» BRIEF: Repeat the data exactly. Pictures stay out.

■ ■ ■ ■ ■

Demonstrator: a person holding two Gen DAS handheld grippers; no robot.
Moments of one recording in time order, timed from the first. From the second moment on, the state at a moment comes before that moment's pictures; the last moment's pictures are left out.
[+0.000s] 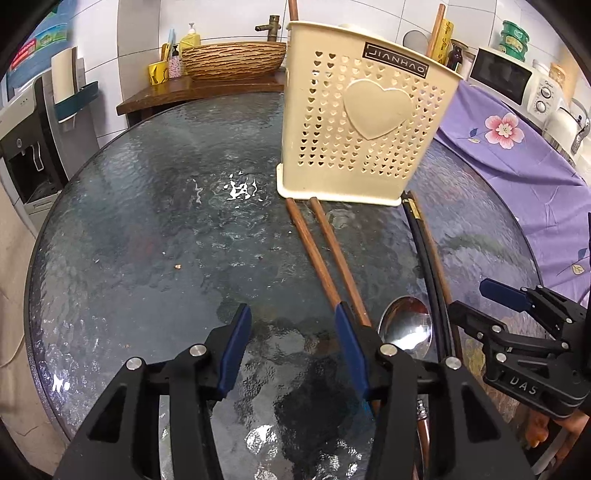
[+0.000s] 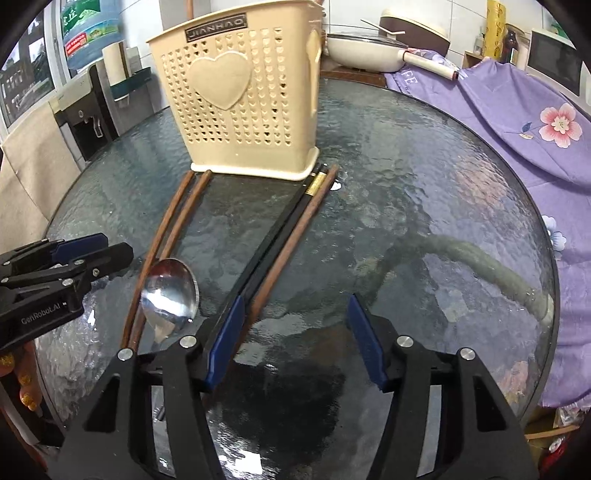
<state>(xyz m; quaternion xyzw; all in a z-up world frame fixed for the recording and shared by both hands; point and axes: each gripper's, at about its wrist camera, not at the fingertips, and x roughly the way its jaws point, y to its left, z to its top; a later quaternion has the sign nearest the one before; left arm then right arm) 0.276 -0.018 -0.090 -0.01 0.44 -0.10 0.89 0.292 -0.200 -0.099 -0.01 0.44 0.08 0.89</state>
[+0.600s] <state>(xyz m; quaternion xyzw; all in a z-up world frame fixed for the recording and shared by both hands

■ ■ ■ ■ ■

» RESPONSE BOX:
Demonstrator: a person holding two Gen DAS handheld grippers; no robot.
Moments of one recording in time order, timed from the first. From the second moment on, the state at a moment comes before that moment's pictures; the last moment's pictures are left out.
[+0.000s] 
[+0.000s] 
<state>(xyz m; quaternion xyzw; all in a z-up world frame fixed for the recording and shared by both hands; point and axes: each gripper's, at about its wrist camera, not at the fingertips, and x roughly the way its jaws point, y to its left, z to its top; a later quaternion has the sign nearest the one before; left arm then right arm) 0.276 -0.018 -0.090 -0.01 0.44 -0.10 0.89 0.292 -0.200 -0.099 -0.01 0.44 0.08 0.89</state>
[+0.600s] <state>(xyz m; quaternion xyzw; all in a z-up world frame fixed for the recording and shared by both hands

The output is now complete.